Work request: One number is the full answer: how many lines in the records contain the word "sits"?

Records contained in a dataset
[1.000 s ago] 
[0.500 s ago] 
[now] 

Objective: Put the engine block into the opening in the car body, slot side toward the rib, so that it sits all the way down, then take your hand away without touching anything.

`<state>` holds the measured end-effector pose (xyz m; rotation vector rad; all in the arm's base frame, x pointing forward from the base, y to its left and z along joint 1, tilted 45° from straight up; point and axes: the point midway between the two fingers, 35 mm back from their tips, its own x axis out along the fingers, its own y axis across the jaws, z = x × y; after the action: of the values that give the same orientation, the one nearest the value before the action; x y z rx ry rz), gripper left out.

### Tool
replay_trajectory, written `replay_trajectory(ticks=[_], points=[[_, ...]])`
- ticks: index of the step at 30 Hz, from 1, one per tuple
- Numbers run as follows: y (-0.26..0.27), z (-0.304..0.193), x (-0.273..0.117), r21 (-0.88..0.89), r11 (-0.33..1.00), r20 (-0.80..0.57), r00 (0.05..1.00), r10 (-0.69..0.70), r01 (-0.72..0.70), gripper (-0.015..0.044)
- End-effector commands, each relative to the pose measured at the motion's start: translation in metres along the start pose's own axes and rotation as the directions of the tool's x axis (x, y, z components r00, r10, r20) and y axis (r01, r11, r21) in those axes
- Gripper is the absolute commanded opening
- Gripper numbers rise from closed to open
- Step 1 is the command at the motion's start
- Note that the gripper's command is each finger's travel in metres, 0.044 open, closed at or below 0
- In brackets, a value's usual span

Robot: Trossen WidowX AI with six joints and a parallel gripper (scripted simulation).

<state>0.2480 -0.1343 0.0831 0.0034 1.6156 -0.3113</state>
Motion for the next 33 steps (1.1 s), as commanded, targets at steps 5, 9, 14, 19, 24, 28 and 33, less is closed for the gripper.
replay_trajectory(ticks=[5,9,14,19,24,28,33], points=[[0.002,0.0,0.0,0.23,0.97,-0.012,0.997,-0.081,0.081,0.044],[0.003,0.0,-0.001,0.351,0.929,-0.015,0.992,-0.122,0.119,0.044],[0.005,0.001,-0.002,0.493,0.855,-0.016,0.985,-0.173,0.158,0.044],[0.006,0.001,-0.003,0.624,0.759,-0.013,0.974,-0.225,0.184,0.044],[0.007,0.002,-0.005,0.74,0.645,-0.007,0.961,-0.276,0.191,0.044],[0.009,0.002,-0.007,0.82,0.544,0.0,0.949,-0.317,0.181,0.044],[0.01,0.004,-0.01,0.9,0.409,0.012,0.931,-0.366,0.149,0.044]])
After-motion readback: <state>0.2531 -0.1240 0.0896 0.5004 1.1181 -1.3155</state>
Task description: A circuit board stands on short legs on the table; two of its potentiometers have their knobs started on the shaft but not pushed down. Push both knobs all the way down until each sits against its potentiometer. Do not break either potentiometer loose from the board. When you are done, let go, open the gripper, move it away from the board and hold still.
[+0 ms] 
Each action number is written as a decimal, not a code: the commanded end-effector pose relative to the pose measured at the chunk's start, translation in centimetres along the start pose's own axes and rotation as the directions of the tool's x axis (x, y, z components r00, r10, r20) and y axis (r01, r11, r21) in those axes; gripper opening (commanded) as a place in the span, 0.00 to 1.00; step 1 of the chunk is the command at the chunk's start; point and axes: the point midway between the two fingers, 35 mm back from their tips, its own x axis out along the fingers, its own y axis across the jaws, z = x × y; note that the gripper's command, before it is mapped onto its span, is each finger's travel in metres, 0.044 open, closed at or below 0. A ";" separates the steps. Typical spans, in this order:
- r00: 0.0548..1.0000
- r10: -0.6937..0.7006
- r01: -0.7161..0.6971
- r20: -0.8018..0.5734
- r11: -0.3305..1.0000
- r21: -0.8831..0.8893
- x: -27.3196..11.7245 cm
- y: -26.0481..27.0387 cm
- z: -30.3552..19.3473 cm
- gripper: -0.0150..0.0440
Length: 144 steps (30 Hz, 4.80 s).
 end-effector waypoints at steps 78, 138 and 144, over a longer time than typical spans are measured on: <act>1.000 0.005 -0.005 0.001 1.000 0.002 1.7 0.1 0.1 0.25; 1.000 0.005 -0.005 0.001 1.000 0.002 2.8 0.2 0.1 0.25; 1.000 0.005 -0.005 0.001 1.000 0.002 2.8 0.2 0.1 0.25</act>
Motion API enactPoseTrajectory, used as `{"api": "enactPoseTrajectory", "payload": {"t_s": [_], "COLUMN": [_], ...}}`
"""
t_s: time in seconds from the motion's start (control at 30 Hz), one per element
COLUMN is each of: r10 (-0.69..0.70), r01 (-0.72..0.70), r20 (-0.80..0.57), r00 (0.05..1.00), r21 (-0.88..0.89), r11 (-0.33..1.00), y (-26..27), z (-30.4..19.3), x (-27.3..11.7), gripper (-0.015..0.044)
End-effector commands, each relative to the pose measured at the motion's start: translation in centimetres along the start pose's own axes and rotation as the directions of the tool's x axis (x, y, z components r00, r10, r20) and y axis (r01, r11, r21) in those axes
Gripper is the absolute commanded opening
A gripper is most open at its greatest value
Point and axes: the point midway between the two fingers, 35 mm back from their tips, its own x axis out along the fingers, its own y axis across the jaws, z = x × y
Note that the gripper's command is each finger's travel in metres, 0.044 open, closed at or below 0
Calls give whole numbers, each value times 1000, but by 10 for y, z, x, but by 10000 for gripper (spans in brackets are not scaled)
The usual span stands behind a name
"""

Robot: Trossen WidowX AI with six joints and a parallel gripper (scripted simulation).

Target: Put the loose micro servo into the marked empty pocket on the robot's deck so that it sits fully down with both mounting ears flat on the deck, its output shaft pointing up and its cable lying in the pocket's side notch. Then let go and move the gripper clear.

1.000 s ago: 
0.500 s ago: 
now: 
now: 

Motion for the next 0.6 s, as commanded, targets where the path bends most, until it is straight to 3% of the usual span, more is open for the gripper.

Solution for this exercise: 3